_GOAL OF THE EXERCISE_
Take every line from the listing below that includes "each" and copy it.

BEGIN DATA EXCERPT

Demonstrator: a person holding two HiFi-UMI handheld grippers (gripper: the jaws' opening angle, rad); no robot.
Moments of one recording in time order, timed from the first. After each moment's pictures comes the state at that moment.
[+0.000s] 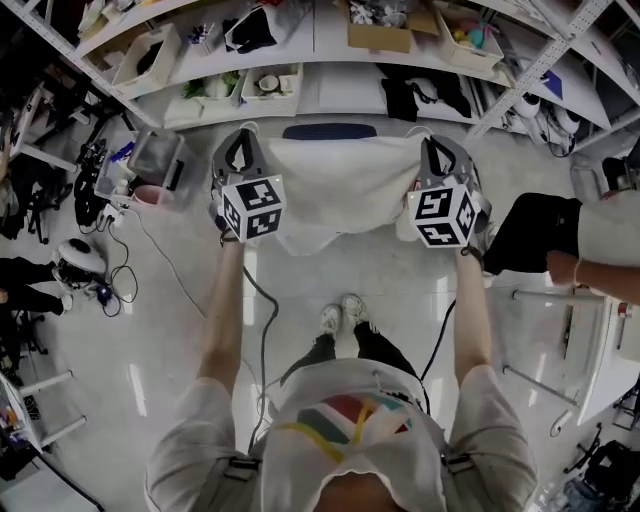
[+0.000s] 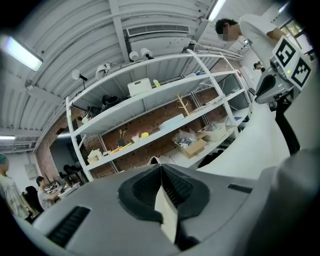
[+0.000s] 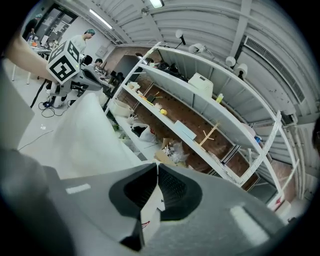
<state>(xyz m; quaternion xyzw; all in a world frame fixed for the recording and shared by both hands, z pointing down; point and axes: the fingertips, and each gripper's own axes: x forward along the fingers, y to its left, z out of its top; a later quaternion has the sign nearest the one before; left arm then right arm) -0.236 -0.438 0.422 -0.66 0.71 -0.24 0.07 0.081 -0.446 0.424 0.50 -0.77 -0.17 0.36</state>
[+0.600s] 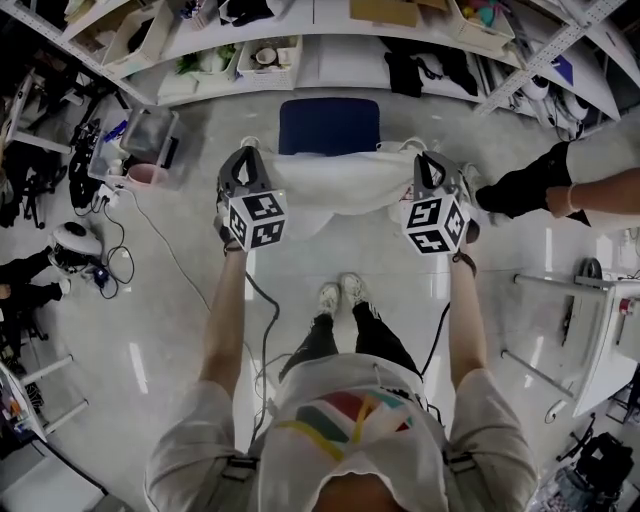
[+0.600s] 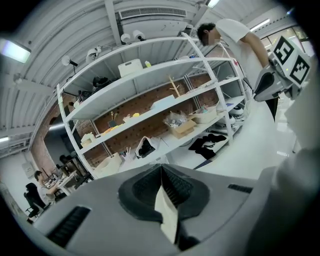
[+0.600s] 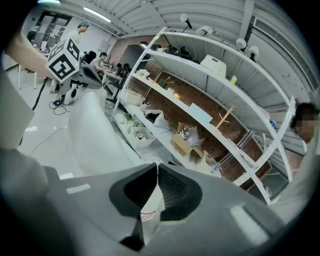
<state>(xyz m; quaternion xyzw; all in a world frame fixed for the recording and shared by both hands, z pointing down) -0.235 -0.404 0.521 -0.66 0.68 -0.31 0.01 0.080 -0.415 0.520 0.46 -0.78 -0.11 0.42</state>
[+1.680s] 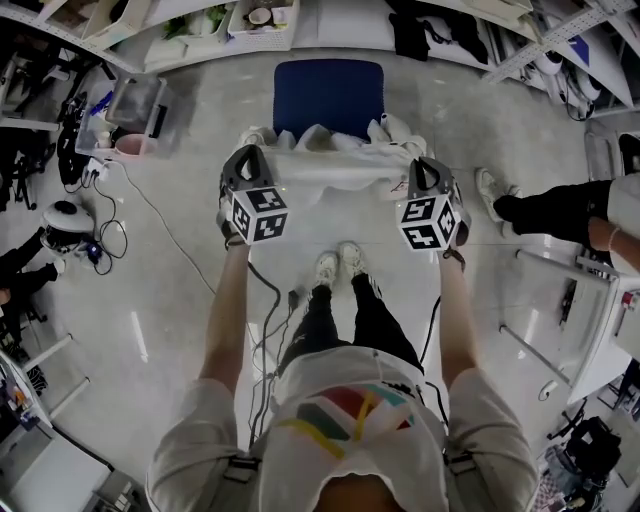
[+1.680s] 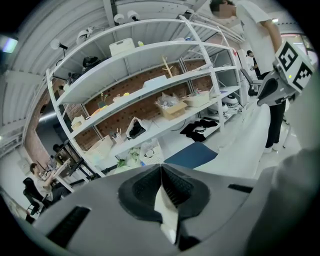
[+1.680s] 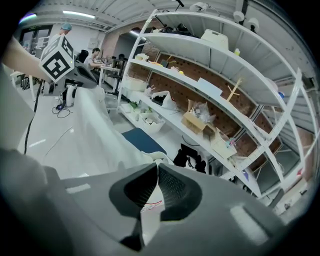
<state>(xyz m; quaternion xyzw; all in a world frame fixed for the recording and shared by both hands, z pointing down) -0.233 -0.376 0.615 -0.66 0.65 -0.37 -0.06 0.085 -0.381 0.626 0.45 -0.77 0.00 0.45</state>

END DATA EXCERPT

_EXERCISE ANSWER_
Moments of one recording in time order, timed from the first. After each moment's pictures comes the state at that moment.
<state>(xyz m; quaternion xyzw; all in a world frame fixed for the recording and shared by both hands, z pointing down; point and axes: the fingertips, and each gripper's own axes: x forward along the fingers, y to its left, z out of its top; a later quaternion has the sign nearest the one before; left arm then right arm) -0.236 -0.438 0.422 -0.66 0.71 -0.24 0.07 0.081 -0.446 0.424 0.50 -0.77 -0.17 0.36</state>

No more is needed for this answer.